Key methodological limitations include the lack of reported funding or conflicts of interest and the absence of specific study settings. The certainty note and causality note were not reported. These gaps prevent a definitive conclusion regarding the causal nature of the observed improvements and the robustness of the statistical evidence. Clinicians should interpret these findings as indicative of potential efficacy rather than definitive proof of superiority without further data on safety and statistical significance.
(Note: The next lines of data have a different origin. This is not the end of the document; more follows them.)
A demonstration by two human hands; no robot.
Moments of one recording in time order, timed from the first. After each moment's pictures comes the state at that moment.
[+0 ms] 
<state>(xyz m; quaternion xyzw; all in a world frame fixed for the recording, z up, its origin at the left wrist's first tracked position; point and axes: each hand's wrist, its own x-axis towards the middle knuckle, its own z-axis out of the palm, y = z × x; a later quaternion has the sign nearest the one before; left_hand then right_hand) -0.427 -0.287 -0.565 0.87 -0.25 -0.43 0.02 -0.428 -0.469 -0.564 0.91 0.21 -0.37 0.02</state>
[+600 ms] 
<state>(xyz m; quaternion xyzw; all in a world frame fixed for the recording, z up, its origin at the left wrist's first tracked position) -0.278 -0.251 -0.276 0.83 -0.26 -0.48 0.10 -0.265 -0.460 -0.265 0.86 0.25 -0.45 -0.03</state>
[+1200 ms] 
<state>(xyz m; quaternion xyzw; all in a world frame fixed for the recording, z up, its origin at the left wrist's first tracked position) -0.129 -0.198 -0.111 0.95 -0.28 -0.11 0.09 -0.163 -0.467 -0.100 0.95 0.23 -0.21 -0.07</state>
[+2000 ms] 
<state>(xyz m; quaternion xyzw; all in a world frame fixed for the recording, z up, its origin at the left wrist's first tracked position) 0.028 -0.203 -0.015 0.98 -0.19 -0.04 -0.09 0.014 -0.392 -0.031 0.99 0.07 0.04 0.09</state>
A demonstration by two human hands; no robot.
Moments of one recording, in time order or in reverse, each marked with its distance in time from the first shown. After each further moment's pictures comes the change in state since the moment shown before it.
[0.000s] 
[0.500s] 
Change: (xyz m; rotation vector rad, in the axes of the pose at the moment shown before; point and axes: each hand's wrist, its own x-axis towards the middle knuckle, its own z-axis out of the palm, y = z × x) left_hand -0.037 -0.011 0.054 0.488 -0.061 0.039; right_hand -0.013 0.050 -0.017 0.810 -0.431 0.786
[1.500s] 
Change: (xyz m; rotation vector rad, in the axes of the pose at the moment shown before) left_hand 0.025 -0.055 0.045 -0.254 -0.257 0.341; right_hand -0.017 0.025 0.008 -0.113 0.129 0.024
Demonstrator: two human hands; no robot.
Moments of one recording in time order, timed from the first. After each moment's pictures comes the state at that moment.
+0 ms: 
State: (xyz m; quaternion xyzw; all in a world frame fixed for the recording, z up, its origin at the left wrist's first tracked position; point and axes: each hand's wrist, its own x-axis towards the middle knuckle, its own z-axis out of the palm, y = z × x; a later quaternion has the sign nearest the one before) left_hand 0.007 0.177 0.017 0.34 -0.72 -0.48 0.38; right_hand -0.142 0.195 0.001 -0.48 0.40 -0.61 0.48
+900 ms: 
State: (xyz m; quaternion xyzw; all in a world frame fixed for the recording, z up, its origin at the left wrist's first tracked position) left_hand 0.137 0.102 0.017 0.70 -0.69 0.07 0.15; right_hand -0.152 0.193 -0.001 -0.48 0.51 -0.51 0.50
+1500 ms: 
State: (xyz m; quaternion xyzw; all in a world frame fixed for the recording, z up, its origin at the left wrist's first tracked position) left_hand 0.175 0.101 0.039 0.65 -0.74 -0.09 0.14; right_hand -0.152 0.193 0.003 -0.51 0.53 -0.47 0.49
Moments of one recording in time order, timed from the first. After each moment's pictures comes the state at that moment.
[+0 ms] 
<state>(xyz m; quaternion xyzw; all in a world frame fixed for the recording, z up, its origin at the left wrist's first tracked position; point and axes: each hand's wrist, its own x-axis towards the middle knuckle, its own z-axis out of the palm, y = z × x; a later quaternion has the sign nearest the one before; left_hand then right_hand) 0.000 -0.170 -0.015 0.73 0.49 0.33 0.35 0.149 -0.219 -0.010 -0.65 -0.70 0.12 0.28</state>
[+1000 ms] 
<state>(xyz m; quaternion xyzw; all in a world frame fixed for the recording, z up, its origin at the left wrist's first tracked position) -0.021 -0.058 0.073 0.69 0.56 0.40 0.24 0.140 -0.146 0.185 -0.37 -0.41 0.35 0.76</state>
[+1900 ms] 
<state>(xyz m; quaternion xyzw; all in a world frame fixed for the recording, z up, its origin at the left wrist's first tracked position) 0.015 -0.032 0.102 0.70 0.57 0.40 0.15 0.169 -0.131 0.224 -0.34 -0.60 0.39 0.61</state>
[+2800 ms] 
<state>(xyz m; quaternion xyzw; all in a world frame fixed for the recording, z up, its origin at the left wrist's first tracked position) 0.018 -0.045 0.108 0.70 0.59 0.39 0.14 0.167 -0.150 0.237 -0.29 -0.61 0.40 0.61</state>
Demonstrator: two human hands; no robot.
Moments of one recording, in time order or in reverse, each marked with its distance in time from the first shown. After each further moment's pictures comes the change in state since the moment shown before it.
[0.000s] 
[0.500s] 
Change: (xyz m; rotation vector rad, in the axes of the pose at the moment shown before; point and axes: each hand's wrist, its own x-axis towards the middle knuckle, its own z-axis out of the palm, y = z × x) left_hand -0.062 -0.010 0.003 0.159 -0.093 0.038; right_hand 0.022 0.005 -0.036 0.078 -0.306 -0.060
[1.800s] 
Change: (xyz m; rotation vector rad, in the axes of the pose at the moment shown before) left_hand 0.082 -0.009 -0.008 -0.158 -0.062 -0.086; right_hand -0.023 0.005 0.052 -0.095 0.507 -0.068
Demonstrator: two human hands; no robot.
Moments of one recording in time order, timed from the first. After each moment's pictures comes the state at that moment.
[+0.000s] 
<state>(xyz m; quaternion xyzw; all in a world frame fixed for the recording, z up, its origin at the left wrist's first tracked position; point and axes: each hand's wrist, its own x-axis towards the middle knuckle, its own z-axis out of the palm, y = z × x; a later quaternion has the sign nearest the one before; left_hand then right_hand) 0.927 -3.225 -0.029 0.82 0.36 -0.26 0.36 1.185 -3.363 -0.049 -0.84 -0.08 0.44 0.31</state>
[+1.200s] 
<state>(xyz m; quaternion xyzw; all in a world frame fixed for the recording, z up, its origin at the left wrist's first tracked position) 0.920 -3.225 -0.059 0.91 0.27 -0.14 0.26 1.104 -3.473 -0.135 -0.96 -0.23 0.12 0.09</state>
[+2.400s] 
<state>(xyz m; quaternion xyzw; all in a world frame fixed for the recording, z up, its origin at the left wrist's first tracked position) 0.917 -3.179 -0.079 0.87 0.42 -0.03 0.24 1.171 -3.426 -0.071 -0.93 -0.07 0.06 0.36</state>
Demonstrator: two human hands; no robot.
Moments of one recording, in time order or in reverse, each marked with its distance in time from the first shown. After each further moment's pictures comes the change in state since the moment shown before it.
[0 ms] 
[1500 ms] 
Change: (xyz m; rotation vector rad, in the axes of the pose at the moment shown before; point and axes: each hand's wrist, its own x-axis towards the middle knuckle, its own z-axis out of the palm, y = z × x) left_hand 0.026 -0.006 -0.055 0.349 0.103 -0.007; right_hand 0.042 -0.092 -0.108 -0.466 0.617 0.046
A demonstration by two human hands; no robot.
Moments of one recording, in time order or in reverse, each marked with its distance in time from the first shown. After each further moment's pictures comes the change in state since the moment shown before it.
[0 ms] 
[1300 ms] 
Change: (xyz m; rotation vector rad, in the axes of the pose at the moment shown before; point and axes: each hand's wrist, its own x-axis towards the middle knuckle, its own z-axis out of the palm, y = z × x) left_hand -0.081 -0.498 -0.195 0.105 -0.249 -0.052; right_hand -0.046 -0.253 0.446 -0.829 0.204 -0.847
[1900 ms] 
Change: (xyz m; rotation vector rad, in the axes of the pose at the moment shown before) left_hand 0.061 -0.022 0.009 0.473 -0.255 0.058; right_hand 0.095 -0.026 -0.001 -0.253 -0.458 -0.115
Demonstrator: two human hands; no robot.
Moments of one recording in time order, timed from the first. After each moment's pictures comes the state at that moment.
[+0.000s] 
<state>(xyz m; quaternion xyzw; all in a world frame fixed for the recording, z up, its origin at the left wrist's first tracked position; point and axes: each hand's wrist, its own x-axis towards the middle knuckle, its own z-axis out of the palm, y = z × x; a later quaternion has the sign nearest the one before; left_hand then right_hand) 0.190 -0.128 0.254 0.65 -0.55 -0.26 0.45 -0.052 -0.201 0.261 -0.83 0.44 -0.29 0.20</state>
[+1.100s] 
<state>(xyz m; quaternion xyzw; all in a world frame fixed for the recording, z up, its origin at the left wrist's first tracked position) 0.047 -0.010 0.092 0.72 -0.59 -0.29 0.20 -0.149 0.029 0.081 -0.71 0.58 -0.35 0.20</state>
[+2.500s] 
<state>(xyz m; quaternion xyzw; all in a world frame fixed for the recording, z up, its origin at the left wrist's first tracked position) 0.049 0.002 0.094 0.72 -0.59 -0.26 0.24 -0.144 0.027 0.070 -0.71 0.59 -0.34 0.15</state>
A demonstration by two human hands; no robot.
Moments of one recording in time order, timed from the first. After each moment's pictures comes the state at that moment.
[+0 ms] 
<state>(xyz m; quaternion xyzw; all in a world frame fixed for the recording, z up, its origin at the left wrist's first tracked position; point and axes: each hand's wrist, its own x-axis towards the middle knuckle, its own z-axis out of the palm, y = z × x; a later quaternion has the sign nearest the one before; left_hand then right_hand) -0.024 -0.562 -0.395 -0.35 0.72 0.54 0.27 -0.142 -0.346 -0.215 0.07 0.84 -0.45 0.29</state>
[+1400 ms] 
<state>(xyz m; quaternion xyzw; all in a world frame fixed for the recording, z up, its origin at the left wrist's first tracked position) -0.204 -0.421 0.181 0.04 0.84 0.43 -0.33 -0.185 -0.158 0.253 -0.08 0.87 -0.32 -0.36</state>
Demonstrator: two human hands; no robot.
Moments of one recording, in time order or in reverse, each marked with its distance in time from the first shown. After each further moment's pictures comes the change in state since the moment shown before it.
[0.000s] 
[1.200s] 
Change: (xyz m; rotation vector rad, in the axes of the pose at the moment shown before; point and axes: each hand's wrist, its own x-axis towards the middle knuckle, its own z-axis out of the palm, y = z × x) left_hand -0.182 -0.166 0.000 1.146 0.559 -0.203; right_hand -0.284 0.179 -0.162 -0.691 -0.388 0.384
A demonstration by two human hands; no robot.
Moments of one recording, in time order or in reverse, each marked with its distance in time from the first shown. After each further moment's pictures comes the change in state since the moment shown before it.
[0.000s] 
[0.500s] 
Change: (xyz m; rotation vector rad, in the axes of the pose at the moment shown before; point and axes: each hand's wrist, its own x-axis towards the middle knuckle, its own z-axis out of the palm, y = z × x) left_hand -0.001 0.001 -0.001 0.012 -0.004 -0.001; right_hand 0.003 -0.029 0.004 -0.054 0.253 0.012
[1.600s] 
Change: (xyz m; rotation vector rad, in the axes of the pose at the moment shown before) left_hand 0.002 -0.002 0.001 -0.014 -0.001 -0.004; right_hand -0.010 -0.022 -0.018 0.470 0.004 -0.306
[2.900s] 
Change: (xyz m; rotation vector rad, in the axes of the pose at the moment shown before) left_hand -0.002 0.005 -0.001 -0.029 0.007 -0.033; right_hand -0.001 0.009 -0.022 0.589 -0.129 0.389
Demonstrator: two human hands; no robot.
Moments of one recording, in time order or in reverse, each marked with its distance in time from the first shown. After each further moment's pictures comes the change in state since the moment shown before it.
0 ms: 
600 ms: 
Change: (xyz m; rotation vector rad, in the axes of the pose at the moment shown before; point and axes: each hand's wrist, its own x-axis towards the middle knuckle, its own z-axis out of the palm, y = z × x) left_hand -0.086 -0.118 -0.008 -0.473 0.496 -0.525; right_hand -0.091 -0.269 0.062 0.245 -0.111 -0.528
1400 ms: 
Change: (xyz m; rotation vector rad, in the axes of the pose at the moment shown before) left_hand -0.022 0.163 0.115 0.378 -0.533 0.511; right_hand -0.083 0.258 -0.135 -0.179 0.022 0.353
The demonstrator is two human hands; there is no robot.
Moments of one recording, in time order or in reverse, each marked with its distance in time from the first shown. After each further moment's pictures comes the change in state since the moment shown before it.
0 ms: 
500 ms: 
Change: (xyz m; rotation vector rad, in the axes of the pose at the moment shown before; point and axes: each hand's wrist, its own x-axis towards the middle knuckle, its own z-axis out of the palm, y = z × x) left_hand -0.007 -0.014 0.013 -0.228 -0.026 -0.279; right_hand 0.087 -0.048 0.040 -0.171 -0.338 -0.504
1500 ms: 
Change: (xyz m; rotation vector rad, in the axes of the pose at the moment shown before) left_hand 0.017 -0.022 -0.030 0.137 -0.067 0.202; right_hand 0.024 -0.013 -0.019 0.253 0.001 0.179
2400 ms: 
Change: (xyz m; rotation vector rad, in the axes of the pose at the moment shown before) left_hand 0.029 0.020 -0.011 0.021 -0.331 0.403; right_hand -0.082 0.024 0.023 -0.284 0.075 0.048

Questions remain unanswered regarding the long-term durability of these gains, as the follow-up period was not reported. Additionally, the specific protocols for electrical stimulation and stretching, including frequency, intensity, and duration, were not detailed in the input data. Future research should aim to clarify these parameters and provide comprehensive safety data to fully inform clinical decision-making.

Study Details

Study typeMeta analysis
Sample sizen = 2,448
EvidenceLevel 1
PublishedMay 2026
View Original Abstract ↓
OBJECTIVE: Stroke frequently results in lower-limb dysfunction, severely limiting independence. This study compared the effectiveness of resistance training alone and resistance training combined with other rehabilitation modalities in improving poststroke lower-limb function. DESIGN: A systematic review and Bayesian network meta-analysis were conducted following PRISMA guidelines. Randomized controlled trials involving resistance training alone or in combination with other therapies versus daily care or resistance training alone were included. The primary outcomes were balance, lower-limb motor function, and walking ability. RESULTS: Forty-seven trials with 2448 participants were analyzed. Resistance training combined with electrical stimulation therapy produced the greatest improvements in balance and lower-limb motor function, while resistance training combined with stretching training showed the best enhancement in walking ability. Surface Under the Cumulative Ranking Curve rankings indicated resistance training plus electrical stimulation therapy as most effective for balance (91.13%) and lower-limb motor function (79.70%), and resistance training plus stretching training for walking ability (96.34%). CONCLUSIONS: Resistance training remains fundamental in stroke rehabilitation. Integrating resistance training with targeted adjunctive training particularly electrical stimulation therapy or stretching training yields superior therapeutic outcomes and supports individualized, evidence-based strategies for optimizing lower-limb recovery after stroke.